裡面的字跡,是用一種暗紅色的,如同鮮血般的墨水書寫的。
是古德語。
幸好,我在來之前,惡補過這種語言。
這,就是“真理議會”的內部記錄。
上面,詳細記載了議會核心成員的名單,他們各自的據點,以及他們所擁有的“聖物”的能力。
我看得心驚肉跳。
這些傳承了千年的古老家族,他們所掌握的力量,遠遠超出了我的想象。
他們之中,有能夠操控天氣的,有能夠詛咒生命的,甚至還有能夠短暫預知未來的。
他們簡直就是一群,行走在人間的,偽神。
我繼續向后翻。
終於,在典籍的最后一頁,我找到了關於“源”的記載。
那是一段古老的預言。
“當東方之女,手持‘業鏡’,降臨於此。”
“諸神的黃昏將至,議會的權柄,終將歸於塵土。”
“源”不是指一面鏡子。
而是指,我!
我就是那個預言中,會給“真理議會”帶來毀滅的人。
我手中的銅鏡,它的真名,叫做“業鏡”。
意思是,可以照見一切因果罪業的鏡子。
我感到一陣頭暈目眩。
我只是一個普通人,怎麼會成為這種古老預言的主角?
這背后,到底還隱藏著什麼秘密?
就在我心神恍惚之際。
整座古堡,突然劇烈地,震動了起來。
尖銳的警報聲,響徹雲霄。
牆壁上那些巨大的屏幕,瞬間變成了刺眼的紅色。
上面顯示著一行大字。
“核心成員生命特徵消失,最高警戒協議啟動。
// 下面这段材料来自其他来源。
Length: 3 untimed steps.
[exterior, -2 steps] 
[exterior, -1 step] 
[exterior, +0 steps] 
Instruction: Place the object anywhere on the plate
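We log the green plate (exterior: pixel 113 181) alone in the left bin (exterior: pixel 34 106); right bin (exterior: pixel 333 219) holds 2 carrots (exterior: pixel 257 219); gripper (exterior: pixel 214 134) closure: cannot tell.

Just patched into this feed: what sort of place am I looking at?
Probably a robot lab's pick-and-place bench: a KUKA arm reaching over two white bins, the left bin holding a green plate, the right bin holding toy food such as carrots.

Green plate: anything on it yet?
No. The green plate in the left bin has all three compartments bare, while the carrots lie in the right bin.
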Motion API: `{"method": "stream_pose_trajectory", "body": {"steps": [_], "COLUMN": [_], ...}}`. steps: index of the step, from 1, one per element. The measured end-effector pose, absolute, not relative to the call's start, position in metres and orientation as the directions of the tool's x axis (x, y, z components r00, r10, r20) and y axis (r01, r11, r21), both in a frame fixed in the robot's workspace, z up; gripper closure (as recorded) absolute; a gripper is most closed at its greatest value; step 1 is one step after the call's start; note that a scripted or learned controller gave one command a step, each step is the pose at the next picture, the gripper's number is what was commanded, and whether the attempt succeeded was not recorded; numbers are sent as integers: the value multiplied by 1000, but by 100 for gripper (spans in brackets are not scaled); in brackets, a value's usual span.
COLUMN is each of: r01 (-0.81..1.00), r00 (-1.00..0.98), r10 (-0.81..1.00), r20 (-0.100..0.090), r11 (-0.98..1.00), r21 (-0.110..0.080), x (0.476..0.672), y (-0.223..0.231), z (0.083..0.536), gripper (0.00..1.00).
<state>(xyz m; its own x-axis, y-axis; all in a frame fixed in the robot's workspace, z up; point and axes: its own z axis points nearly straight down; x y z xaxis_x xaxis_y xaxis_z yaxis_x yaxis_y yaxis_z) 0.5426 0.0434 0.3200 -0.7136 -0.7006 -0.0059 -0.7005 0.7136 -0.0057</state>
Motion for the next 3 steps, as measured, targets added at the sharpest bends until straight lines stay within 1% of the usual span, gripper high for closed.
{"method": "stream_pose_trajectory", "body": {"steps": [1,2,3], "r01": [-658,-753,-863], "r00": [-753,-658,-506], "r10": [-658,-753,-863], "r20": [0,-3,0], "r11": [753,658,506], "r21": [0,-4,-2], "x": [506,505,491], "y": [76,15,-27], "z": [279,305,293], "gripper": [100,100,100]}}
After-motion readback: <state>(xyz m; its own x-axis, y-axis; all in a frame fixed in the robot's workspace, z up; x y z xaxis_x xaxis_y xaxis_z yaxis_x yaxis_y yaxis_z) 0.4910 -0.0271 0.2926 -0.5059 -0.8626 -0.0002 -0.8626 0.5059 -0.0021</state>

”
海因斯的S,終於被發現了。
我立刻回過神來,拿出手機,對著那本人皮典籍,飛快地拍照。
這是我對抗整個議會的,唯一武器。
拍完最后一頁。
我不敢再有任何停留,轉身就往外跑。
可當我跑到書房門口時,卻絕望地發現。
那些原本靜靜陳列在走廊兩側的中世紀盔甲,此刻,竟然全都“活”了過來。
它們空洞的頭盔裡,亮起了兩點猩紅的光芒。
它們邁著沉重的步伐,揮舞著手中生鏽的騎士劍,將所有的出口,都堵得嚴嚴實實。
牆壁上那些石雕的滴水獸,也發出了刺耳的咆哮,從牆上掙脫下來,露出了鋒利的獠牙。
整座古堡,變成了一座,蘇醒的,擇人而噬的怪物。
我被困住了。
我毫不猶豫地,按下了陸雲川給我的那枚,偽裝成胸針的緊急求救器。
18
冰冷的騎士劍,閃爍著嗜血的寒光,向我當頭劈來。
我狼狽地向旁邊一滾,躲開了這致命的一擊。
長劍劈在地上,堅硬的大理石地面,瞬間被斬出一道深深的溝壑。
我根本不是這些被黑魔法驅動的怪物的對手。
我只能利用書房裡復雜的環境,和它們不斷周旋。
我將一張沉重的橡木桌子,奮力推倒,暫時擋住了一具盔甲的去路。
又將壁爐裡燃燒的木頭,用火鉗夾出來,扔向那些從牆壁上爬下來的滴水獸。
但這些,都只是杯水車薪。
它們不知疲倦,不知疼痛。
數量,越來越多。
我的體力,在飛快地消耗。
我被逼到了巨大的落地窗前,再也無路可退。
窗外,是深不見底的懸崖,和翻滾的黑色雲霧。
一具手持巨斧的盔甲,邁著地動山搖的步伐,向我逼近。